**DESCRIPTION OF THE TASK:** Would you please transcribe the data in full and exactly, excluding images?

**SOURCE MATERIAL:**
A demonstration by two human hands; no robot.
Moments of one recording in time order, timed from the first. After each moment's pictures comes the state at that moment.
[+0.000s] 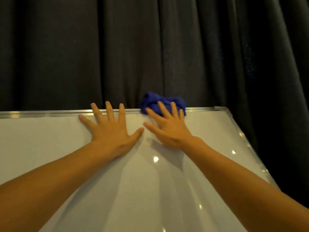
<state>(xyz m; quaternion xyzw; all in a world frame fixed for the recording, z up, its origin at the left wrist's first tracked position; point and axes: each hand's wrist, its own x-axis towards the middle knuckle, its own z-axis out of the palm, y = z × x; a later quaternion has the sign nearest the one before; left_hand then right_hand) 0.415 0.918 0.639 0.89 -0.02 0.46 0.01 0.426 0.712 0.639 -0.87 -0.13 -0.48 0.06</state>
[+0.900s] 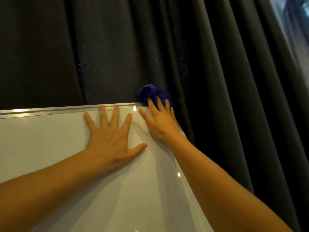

**SOLVED PROBLEM:**
A demonstration by two human hands; no robot.
Moments of one recording in time order, timed from the first. After each moment's pictures comes the state at that moment.
[+0.000s] 
<state>(xyz m; quaternion xyzw; all in a world frame fixed for the recording, z up, its origin at the left wrist's first tracked position; point and axes: each hand's wrist, its own x-axis towards the middle knuckle, its own z-axis out of the palm, y = z × x; a later quaternion has the sign nearest the one before; left_hand then right_hand) 0.415 0.918 0.639 0.89 -0.02 0.46 0.01 0.426 0.712 0.639 -0.87 -0.13 -0.48 0.06</state>
[+0.900s] 

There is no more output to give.